All he knows is that suddenly it seemed as if a gust of warm, stifling air would sweep the ship from end to end, bringing the madness, and that the stampede would last until some man died. The moment a maniac, driven wild by the horror, the speechless fear, leaped overboard or died, the spell passed and “The Thing” left the ship.

Two months ago, with a new crew recruited at Hongkong, the Parrier sailed for California points, bringing hemp and merchandise for San Francisco. It was not until after Honolulu was passed that “The Thing” came aboard. Then there was an awful repetition of the sickening panic and disgusting scenes, as strong men went mad with fright.

Three nights in succession the terror came—and three men died. On the fourth day Capt. Govinski went into his cabin and pistoled himself to death, and Mate Pademan assumed command. The men were near mutiny when they reached San Francisco, but they were held aboard. Nine managed to steal a boat and escape, and the others, sullen, murderous, and ready to take any chance to escape from the ship, sailed southward for Port Los Angeles, to deliver machinery, which was the last of the cargo.

The morning the vessel reached the bay at Santa Monica, about 2 o’clock, “The Thing” came again. Han Lui, a cook, leaped overboard.

The vessel reached anchorage about 10 in the morning. Without a word of consultation, without plotting, without even stopping to consider themselves, the men went ashore in a body and immediately scattered. Nelson, who had stuck to the ship so long, was one of the leaders.
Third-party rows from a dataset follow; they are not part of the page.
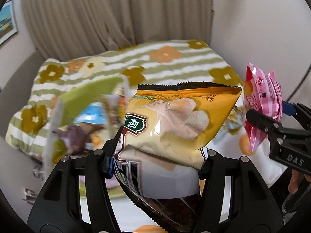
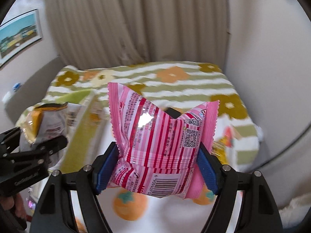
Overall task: Organize snacks
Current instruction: 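Carry both packets into the box and open both tools to drop them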
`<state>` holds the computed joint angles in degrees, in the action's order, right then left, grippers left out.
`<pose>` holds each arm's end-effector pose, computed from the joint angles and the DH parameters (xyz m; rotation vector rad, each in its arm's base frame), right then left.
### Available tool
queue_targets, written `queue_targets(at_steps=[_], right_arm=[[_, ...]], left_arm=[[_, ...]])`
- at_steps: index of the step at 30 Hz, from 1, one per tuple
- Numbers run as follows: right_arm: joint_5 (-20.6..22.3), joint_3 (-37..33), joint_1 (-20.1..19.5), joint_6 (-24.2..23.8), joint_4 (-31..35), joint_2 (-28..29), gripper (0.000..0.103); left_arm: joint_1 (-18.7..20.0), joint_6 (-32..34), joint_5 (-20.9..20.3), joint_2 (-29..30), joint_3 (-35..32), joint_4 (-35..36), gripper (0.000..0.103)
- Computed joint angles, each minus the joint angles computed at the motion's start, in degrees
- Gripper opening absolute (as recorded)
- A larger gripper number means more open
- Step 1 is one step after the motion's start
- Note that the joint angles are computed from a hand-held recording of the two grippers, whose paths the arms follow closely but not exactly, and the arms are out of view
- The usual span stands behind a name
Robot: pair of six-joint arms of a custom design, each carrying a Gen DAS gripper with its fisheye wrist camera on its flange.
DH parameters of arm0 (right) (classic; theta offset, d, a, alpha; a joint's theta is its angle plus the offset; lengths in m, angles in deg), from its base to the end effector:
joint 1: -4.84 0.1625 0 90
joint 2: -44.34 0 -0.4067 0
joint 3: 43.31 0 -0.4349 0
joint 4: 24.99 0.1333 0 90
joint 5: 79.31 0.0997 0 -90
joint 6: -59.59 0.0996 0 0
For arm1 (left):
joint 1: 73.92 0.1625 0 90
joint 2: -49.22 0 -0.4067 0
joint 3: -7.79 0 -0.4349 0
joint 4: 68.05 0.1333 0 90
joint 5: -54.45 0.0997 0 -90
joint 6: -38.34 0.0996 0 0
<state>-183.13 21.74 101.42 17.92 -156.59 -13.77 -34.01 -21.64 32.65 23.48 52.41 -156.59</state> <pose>0.1986 -0.7659 0.4324 0.9920 -2.4604 0.6919 -0.5136 -0.7240 0.1291 0.0706 2.0417 -0.9167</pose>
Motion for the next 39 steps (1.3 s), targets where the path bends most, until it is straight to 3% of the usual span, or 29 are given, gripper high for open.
queue_targets(at_steps=[9, 13, 19, 21, 22, 23, 29, 34, 39], right_arm=[[5.6, 3.3, 5.5, -0.3, 2.2, 1.8, 0.074], [5.8, 4.2, 7.4, 1.1, 2.4, 3.2, 0.074], [3.5, 5.7, 9.0, 4.5, 1.4, 4.9, 0.074], [2.3, 6.4, 9.4, 5.9, 0.7, 5.0, 0.074], [1.6, 7.0, 9.6, 6.6, 0.0, 4.8, 0.074], [0.9, 7.2, 9.9, 7.3, -0.4, 4.8, 0.074], [-2.7, 8.8, 10.5, 9.3, -1.4, 4.3, 0.074], [-3.6, 7.2, 10.8, 9.3, 1.4, 5.5, 0.074], [-4.0, 4.7, 11.1, 9.8, 5.9, 8.1, 0.078]], left_arm=[[0.4, -21.2, 3.4, -13.5, 11.5, 19.8, 0.054], [1.5, -23.8, 1.7, -18.5, 16.8, 22.3, 0.054], [4.1, -11.1, -3.4, -25.2, 27.2, 6.2, 0.058], [4.6, -6.1, -4.5, -26.7, 30.0, -0.2, 0.072], [4.9, -4.1, -5.0, -27.1, 30.9, -2.6, 0.096], [5.0, -2.4, -4.9, -27.9, 32.3, -5.2, 0.103], [4.5, 3.8, -5.8, -30.9, 37.6, -15.2, 0.103], [4.2, 1.8, -6.3, -34.2, 42.1, -18.8, 0.103], [4.0, -4.6, -6.6, -35.7, 43.5, -15.5, 0.102]])
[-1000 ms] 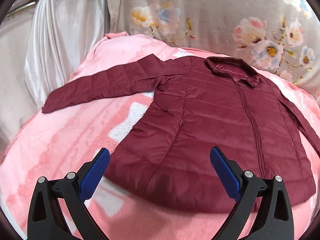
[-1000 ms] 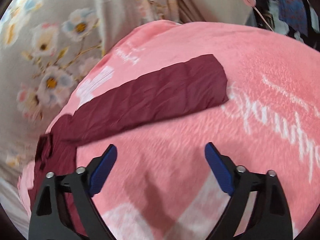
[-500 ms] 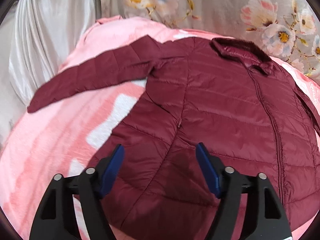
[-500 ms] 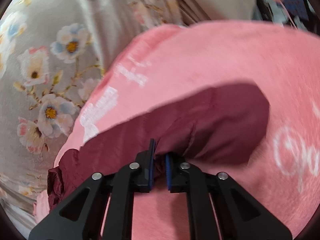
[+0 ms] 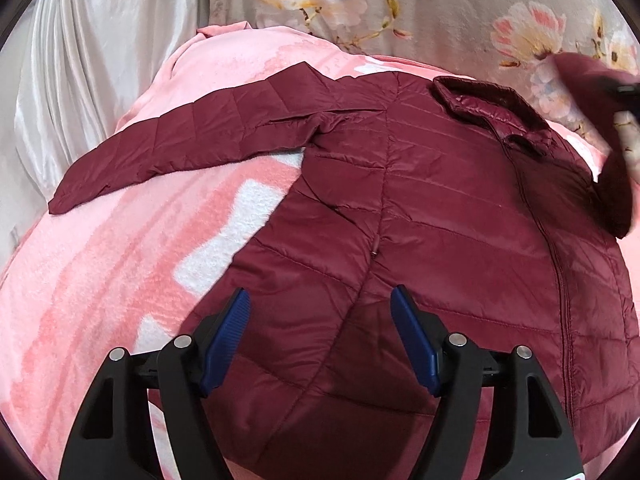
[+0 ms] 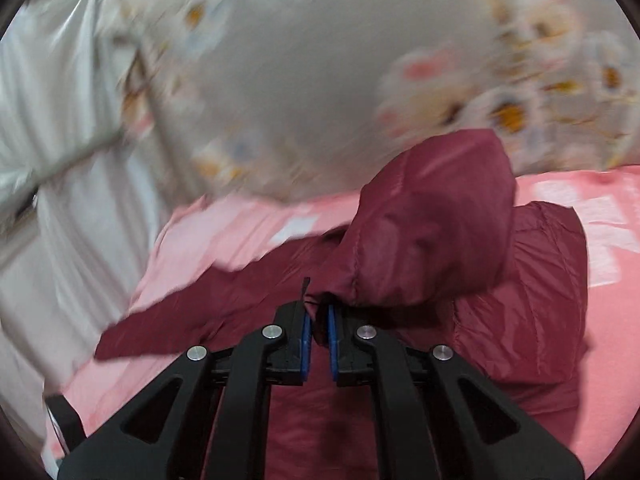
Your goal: Fold large clothes
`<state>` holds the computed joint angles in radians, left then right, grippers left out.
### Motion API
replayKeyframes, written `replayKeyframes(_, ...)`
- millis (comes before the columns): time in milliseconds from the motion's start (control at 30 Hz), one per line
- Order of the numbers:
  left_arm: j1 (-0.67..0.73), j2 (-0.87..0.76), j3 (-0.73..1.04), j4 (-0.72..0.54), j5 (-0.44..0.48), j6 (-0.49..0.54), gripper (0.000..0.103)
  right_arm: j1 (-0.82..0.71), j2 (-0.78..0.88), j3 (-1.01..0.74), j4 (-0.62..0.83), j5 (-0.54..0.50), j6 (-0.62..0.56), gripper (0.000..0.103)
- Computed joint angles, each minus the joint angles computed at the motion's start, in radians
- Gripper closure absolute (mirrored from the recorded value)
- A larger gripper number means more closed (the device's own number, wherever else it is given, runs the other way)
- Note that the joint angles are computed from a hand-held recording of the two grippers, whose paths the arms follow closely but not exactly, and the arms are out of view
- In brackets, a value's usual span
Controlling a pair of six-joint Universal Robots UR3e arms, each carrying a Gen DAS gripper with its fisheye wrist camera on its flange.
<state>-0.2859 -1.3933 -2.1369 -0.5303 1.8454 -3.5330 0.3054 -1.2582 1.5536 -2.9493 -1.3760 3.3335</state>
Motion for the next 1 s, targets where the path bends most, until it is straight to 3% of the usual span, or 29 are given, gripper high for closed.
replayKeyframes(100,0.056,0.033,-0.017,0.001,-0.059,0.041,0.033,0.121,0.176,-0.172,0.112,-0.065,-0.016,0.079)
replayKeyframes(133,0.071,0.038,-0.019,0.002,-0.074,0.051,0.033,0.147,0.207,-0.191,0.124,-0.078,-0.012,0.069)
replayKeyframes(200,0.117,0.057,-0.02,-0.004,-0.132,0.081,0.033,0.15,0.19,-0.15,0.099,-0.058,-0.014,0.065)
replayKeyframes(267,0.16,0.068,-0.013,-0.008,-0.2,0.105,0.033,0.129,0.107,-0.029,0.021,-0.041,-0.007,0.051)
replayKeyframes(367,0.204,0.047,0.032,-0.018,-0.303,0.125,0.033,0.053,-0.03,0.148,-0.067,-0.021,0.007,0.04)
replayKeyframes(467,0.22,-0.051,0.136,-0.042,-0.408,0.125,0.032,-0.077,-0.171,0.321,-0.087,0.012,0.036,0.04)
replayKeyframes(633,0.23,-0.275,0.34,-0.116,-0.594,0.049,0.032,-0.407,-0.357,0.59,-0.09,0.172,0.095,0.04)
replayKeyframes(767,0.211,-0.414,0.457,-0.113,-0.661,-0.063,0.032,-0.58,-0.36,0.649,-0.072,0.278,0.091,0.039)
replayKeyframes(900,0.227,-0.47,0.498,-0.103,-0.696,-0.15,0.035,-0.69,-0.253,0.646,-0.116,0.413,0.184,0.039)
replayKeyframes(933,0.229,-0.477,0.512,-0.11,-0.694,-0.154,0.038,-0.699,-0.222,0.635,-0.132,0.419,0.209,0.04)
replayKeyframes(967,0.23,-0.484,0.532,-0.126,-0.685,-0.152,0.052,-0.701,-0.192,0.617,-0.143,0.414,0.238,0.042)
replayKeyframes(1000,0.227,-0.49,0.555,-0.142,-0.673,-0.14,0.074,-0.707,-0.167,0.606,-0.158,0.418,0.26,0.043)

Capt. Pademan, helpless, refused to pay the men, but despite that they went, rejoicing to escape.

Pademan came ashore later and cabled the owners.

Since then the Parrier has swung at anchorage, and the other boats give it a wide berth.

[Note:  I have yet to find any other reference to this nightmare voyage, or proof that the “Parrier” even existed, which makes me suspect that the “Tribune” had an unusually imaginative novelist on its payroll. A curious postscript to the tale is that a virtually identical legend is told about another Russian ship, the “Ivan Vassili,” which was allegedly burned by her terror-stricken crew in 1907. Although the “Vassili” horror is presented as historical fact in many books dealing with the paranormal, there is an equal lack of evidence for its authenticity. The two stories are so similar in detail--even including similar surnames of crew members--that one was surely the inspiration for the other, but it is unknown to me whether they were based on some genuine “hoodoo ship,” or are entirely fictional.]

1 comment:

  1. It does sound like something that these days would be called an urban legend. I guess sailors had maritime legends long before cities had theirs. A ship abandoned by its crew in an American port and, one guesses, eventually having to be broken up, would make at least one corroborative newspaper story. Nonetheless, it is a good, creepy tale.